- Problem requirements
In the listing below, the lines starting with the line with "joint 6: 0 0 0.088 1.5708" and going on through the line with "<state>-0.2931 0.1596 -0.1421" are to be reproduced exactly, and only those.

- Dataset content
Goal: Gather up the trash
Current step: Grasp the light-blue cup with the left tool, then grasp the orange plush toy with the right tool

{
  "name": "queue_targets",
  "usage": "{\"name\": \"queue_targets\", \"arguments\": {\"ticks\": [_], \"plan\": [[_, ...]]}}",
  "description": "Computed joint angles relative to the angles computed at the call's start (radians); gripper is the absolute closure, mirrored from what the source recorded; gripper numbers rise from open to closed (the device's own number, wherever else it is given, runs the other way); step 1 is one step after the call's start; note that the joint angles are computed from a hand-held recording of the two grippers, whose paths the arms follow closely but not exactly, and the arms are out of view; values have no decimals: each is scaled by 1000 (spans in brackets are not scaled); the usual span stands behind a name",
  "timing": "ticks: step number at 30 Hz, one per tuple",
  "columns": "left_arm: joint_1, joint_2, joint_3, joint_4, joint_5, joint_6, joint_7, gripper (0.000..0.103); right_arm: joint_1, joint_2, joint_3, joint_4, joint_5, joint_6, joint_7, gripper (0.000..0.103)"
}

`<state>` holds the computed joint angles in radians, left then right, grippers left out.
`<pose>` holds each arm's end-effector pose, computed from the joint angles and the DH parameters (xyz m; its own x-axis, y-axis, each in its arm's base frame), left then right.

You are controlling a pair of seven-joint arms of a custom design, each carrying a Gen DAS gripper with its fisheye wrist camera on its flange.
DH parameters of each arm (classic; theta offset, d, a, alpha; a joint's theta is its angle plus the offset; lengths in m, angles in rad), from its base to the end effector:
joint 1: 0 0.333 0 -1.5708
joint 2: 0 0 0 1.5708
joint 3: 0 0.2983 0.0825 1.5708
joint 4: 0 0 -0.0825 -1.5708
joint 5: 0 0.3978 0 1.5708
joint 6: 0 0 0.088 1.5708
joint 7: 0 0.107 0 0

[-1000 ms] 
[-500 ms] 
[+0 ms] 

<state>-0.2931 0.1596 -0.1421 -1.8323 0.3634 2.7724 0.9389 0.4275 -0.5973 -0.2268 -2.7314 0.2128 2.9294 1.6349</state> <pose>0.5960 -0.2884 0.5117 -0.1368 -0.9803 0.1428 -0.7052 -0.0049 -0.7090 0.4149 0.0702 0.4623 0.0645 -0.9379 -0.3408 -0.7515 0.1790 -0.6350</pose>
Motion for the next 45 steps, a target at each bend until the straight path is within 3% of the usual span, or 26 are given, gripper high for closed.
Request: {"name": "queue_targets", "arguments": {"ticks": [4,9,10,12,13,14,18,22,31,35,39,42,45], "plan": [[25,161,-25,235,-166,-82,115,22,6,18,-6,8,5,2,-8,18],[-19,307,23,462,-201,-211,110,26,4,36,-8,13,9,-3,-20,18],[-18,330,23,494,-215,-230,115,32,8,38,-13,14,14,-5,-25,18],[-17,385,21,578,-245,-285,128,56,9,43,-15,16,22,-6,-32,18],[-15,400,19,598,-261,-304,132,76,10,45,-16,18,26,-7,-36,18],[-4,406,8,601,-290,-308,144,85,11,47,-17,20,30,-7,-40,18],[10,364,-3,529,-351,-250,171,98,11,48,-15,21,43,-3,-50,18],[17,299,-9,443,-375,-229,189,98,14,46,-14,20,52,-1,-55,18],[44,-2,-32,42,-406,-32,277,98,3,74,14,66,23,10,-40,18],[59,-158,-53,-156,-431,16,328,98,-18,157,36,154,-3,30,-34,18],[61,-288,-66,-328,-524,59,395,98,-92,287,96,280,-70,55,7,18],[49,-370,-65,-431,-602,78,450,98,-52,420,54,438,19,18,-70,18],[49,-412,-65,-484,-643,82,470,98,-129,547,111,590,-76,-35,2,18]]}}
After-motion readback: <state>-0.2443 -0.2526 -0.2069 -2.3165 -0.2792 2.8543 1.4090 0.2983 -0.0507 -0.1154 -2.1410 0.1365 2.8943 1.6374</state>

- Your response
joint 6: 0 0 0.088 1.5708
joint 7: 0 0.107 0 0

[-1000 ms] 
[-500 ms] 
[+0 ms] 

<state>-0.2931 0.1596 -0.1421 -1.8323 0.3634 2.7724 0.9389 0.4275 -0.5973 -0.2268 -2.7314 0.2128 2.9294 1.6349</state> <pose>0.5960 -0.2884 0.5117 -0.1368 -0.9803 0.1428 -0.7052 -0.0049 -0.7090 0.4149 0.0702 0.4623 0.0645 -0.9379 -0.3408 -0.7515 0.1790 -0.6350</pose>

That wraps up the exercise.